New app aims to keep people safe while texting and walking
New York's One Llama Labs has an app on the way to help those who text and walk stay out of harm's way.
New York's One Llama Labs has an app on the way to help those who text and walk stay out of harm's way.
Entitled One Llama, the app scans for surrounding danger via sounds such as screaming, sirens, tire squeals and more. As reported by MIT Technoloy Review, the app features such sounds in its memory bank, and 'listens' through smart device microphones, comparing sounds to those in its bank. When the device finds a match, or one that's close enough, it switches off whatever the person is listening to and replaces it with a louder version of the sound.

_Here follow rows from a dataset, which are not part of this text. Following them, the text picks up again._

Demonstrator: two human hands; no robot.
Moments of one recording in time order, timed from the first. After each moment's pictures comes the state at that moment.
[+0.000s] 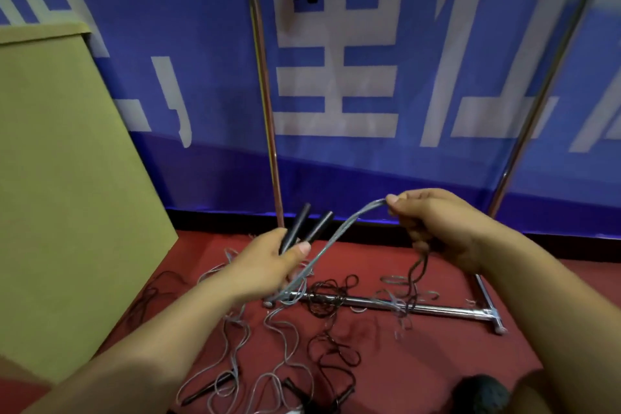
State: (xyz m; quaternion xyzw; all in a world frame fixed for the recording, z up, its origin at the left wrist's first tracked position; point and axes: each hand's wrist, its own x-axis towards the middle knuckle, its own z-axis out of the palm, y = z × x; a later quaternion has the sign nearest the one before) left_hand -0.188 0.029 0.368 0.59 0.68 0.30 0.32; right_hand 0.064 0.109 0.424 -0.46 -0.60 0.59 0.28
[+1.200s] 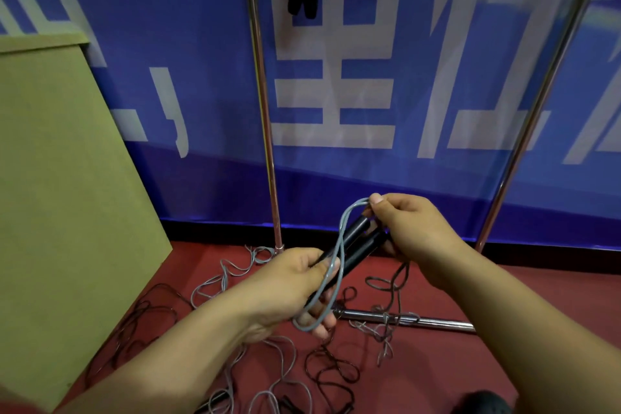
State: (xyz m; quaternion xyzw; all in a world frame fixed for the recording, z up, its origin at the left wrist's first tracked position) left_hand -0.141 0.001 0.411 0.49 0.57 0.34 0.56; right_hand 0.027 0.099 0.422 -0.50 -0.62 0.48 0.38
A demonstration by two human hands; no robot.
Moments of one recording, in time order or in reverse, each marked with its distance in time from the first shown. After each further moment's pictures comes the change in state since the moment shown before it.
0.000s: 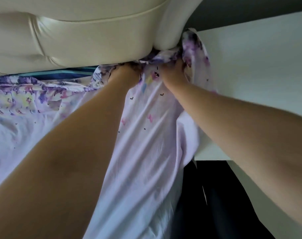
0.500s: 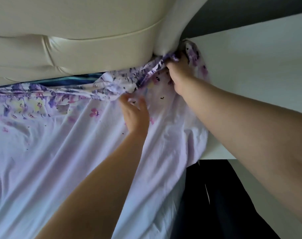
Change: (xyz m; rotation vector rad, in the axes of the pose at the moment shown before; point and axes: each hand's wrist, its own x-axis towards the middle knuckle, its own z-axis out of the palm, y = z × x) left_hand -0.106 0.000 0.068 -0.656 0.608 -0.028; right_hand 0.005 -0.047 -0.028 0.176 -0.115 0.298
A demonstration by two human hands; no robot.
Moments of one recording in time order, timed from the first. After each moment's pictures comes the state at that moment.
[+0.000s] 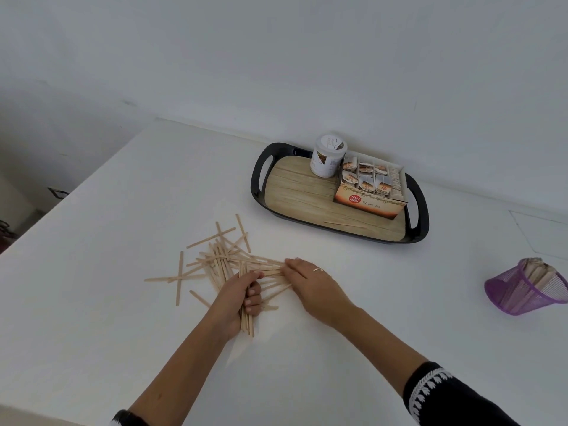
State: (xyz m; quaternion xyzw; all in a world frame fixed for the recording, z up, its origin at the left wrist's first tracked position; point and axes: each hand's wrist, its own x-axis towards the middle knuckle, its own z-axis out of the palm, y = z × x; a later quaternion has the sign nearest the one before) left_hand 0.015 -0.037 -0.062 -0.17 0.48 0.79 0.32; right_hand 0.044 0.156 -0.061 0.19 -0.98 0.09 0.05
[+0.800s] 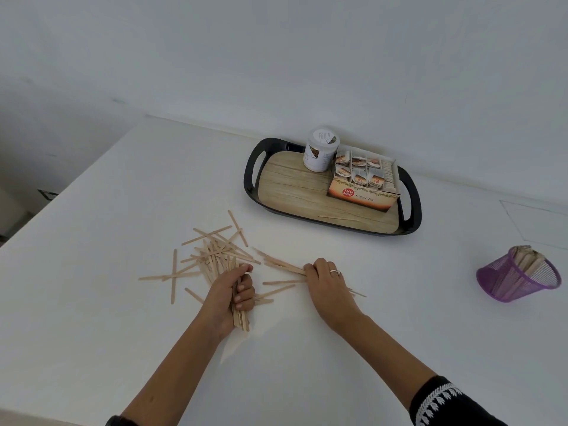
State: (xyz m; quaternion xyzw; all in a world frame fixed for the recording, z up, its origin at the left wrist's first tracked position) left_hand 0.022 -0.044 -0.055 -0.16 0.39 0.85 0.31; right_hand 0.073 0.159 -0.056 0.05 -0.99 -0.08 0.13
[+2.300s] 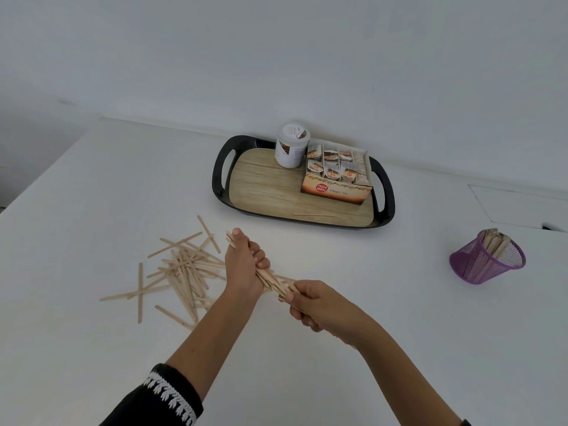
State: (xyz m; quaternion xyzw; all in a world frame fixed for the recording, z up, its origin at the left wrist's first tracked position) left_hand -0.012 0.053 -0.026 -0.22 0.37 0.88 0.19; right_hand 0.098 0.165 0.014 -0.16 -0.77 0.57 -0.25
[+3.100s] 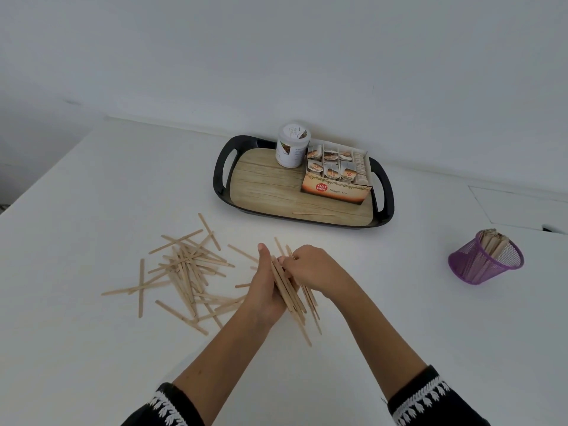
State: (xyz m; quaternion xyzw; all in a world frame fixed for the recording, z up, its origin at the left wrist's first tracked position) left_hand 0.027 0.070 -0.040 -0.20 0.34 0.83 0.39; right_hand 0.046 0.158 0.034 -0.21 -0.90 0.33 -0.18
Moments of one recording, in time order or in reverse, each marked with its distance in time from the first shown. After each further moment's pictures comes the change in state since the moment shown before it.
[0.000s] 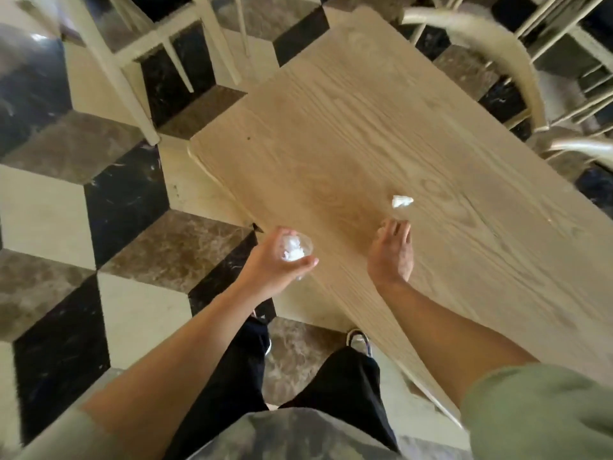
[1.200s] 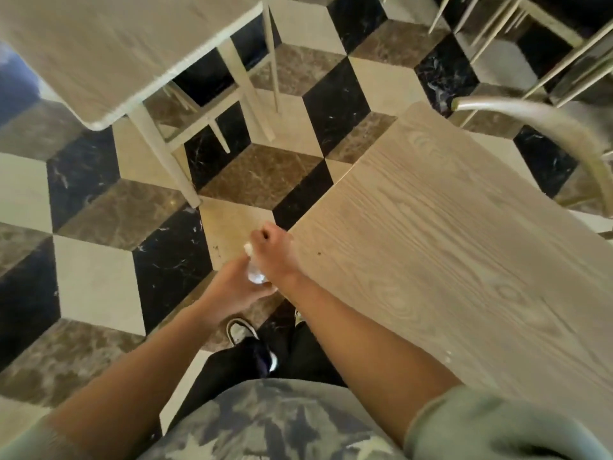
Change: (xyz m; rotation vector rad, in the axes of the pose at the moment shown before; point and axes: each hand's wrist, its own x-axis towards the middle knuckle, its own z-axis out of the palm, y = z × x) left_hand 0.136 0.018 -0.273 0.426 -0.014 -0.062; right_hand 0.096 -0.419 -0.010 0.828 -0.626 -0.059
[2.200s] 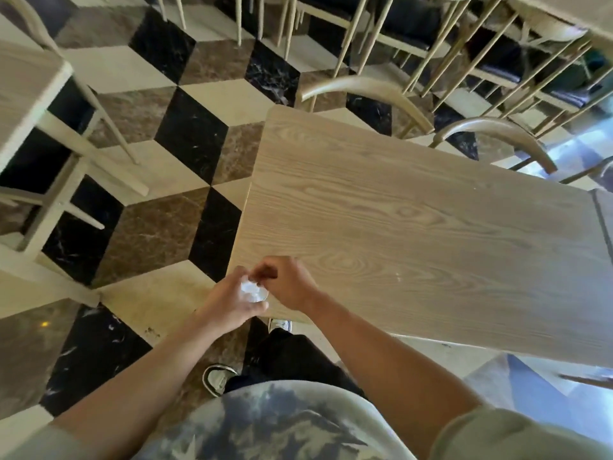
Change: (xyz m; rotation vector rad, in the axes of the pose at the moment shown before) left_hand 0.046 0.008 -0.010 0.109 -0.283 0.451; right_hand -0.066 0.021 -0.035 -0.052 0.315 0.104
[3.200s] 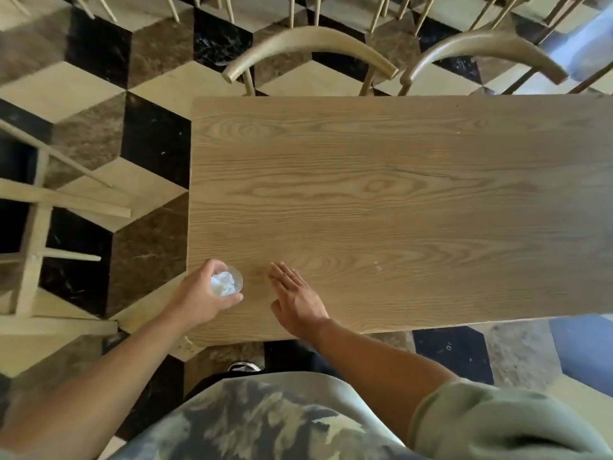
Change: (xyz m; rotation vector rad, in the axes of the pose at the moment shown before) left_hand 0.082 0.067 0.000 0.238 -0.075 -0.081; right_hand 0.005 0.144 -0.030 -0.295 0.096 -0.152
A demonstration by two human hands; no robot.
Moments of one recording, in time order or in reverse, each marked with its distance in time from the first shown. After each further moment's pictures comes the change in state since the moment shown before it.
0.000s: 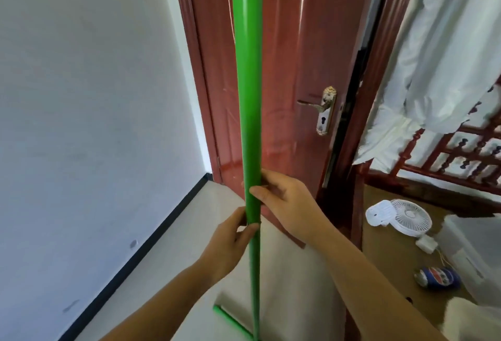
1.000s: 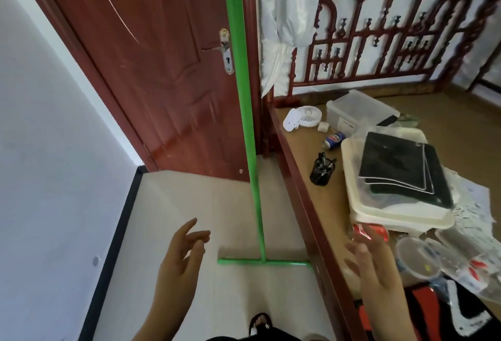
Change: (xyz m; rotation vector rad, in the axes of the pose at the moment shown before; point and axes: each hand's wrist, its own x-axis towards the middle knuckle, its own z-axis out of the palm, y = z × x) left_hand -0.249 -0.067 -0.069 -0.159 -0.070 -0.025; right_hand -0.366 -0.009 0.194 0.073 1.158 0.399
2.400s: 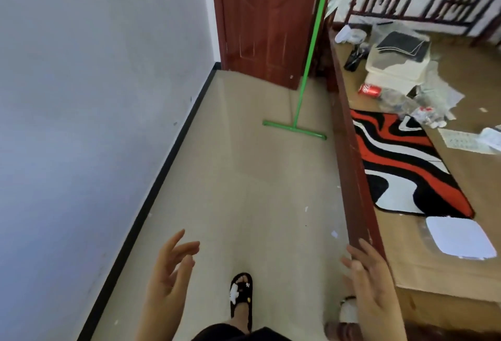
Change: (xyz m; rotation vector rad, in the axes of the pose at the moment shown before) left_hand -0.943 -0.086 -0.225 -0.153 0.253 -0.218; right_hand -0.820 0.031 -0.308 -0.009 -0.296 0.154
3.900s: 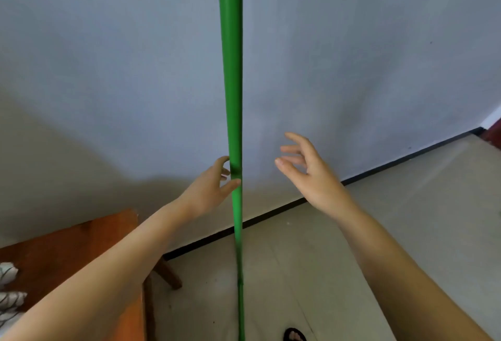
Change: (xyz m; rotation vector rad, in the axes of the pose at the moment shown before) left_hand -0.429 -0.106 -0.499 0.414 0.442 -0.249; right_hand -0.557 -0.048 0.336 -0.326 -1.434 -0.590
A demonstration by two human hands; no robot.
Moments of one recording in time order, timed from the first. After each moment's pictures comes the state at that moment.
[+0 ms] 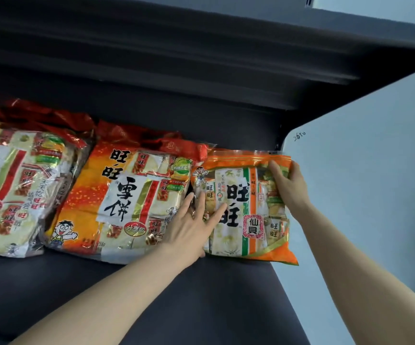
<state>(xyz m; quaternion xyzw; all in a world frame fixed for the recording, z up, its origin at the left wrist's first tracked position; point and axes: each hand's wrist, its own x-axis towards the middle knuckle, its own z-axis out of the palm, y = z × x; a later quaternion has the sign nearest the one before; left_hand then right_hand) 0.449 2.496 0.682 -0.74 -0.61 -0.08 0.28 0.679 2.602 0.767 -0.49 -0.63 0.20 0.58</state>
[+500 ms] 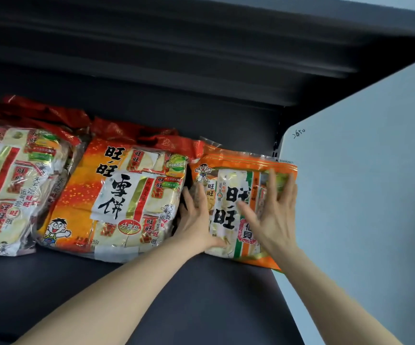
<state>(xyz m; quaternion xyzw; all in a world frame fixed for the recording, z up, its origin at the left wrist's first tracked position) 0.475 2.523 0.681 -0.69 -0.66 -0.29 -0.04 0.657 2.562 0.693 -0.47 -0.71 -0.11 0.51</state>
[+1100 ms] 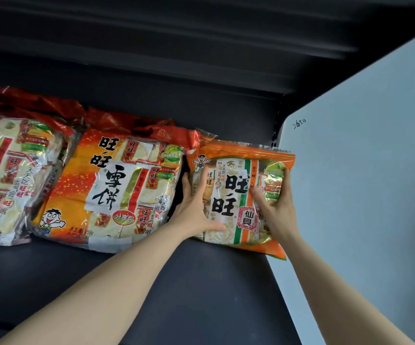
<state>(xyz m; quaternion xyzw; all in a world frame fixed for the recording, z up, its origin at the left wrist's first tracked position) 0.467 2.533 0.684 -0.68 -0.60 -0.40 -0.10 0.680 2.581 0.688 -0.45 -0.66 0.15 0.58</state>
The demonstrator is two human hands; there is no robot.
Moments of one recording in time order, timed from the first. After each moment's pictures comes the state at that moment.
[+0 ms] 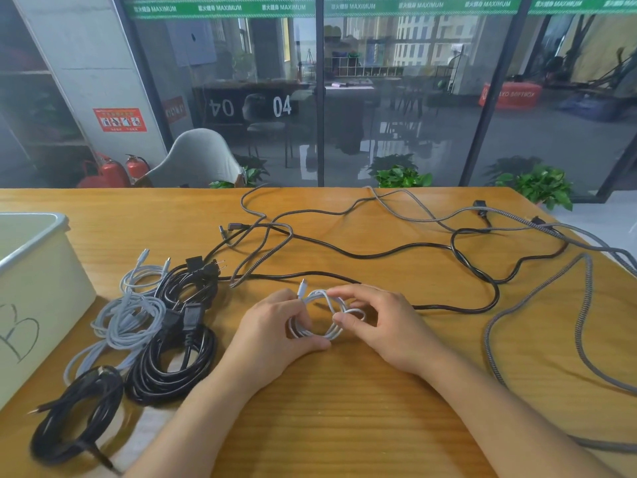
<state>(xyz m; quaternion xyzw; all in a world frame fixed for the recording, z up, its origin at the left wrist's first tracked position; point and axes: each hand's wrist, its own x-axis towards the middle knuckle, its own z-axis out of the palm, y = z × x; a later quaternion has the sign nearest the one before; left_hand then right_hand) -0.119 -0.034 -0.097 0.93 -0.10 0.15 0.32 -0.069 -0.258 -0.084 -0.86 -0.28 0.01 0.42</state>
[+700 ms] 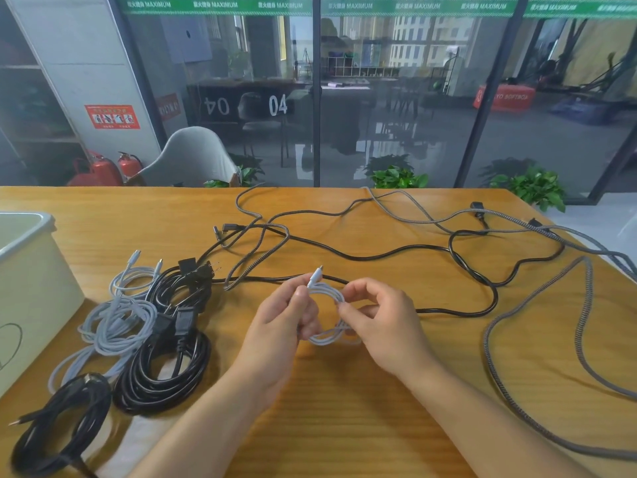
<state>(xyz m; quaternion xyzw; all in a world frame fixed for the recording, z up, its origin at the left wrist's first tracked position) -0.127 -0.075 -0.078 0.64 0.02 0.07 0.76 -0.082 -0.237 -0.079 -0.80 -0.13 -0.02 0.59</state>
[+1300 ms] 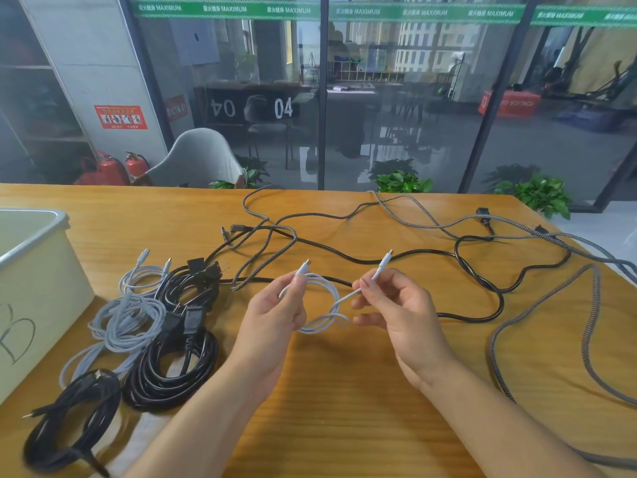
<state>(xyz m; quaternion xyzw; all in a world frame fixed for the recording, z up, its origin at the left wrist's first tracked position) -0.125 -0.062 -0.069 0.64 0.06 0.10 0.76 -0.086 -0.239 -0.061 -0.63 -0.09 0.01 0.77</state>
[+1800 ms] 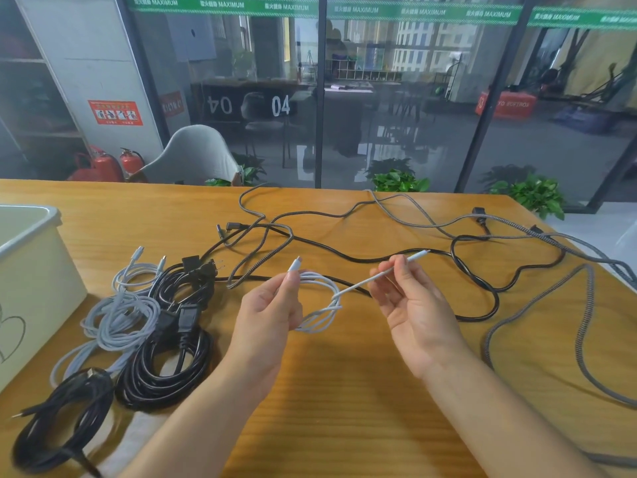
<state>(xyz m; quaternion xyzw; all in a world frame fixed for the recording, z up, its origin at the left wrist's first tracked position) -0.129 -0.068 -0.065 0.64 0.07 0.11 0.76 -0.075 -0.247 -0.050 -0.41 0.01 0.04 0.91</state>
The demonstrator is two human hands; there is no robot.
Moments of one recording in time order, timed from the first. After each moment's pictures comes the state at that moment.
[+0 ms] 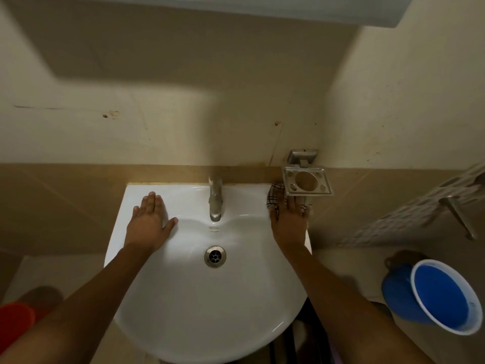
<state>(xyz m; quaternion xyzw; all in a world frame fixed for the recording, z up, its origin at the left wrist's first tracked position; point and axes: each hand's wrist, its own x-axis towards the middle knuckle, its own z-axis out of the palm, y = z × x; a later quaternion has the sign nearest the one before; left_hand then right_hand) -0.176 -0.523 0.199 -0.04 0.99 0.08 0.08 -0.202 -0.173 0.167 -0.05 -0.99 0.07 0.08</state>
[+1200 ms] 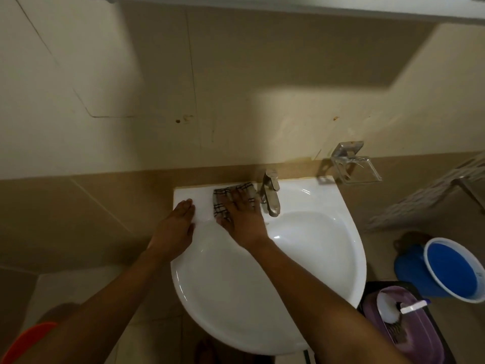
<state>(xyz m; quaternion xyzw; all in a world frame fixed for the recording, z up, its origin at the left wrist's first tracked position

Research from the University of Buffalo supports the notion of texting and walking as potentially dangerous. According to an announcement from the university this week, texting while walking was found to be more dangerous than texting while driving, with issues including walking into traffic, bumping into walls, falling down stairs and tripping over clutter.
'When texting, you're not as in control with the complex actions of walking,' says University of Buffalo professor Dietrich Jehle, MD, who also works as an attending physician at Erie County Medical Center, a regional trauma center in New York. 'While talking on the phone is a distraction, texting is much more dangerous because you can't see the path in front of you.'
Jehle notes three types of distraction pedestrians face: manual, when they're busy doing something else; visual, when they see something else; and cognitive, when their minds are elsewhere. Tens of thousands of US pedestrians end up in emergency rooms each year, with Jehle believing at least 10 % of these accidents involving cell phones. He says the percentage is probably higher, but that patients tend to 'underreport' accident cause due to embarrassment.
Texting is hardly the only distraction these days, with people updating their Facebook status or scrolling through their Twitter feed rather than paying attention to where they're going. A study from Ohio State University found the number of pedestrian emergency room visits for cell phone-related injuries tripled between 2004 and 2010. The study also found that those most susceptible to such injuries were between the ages of 16 and 25.
The One Llama team developed the app for Android and has not provided a release date. An iOS app is also in development.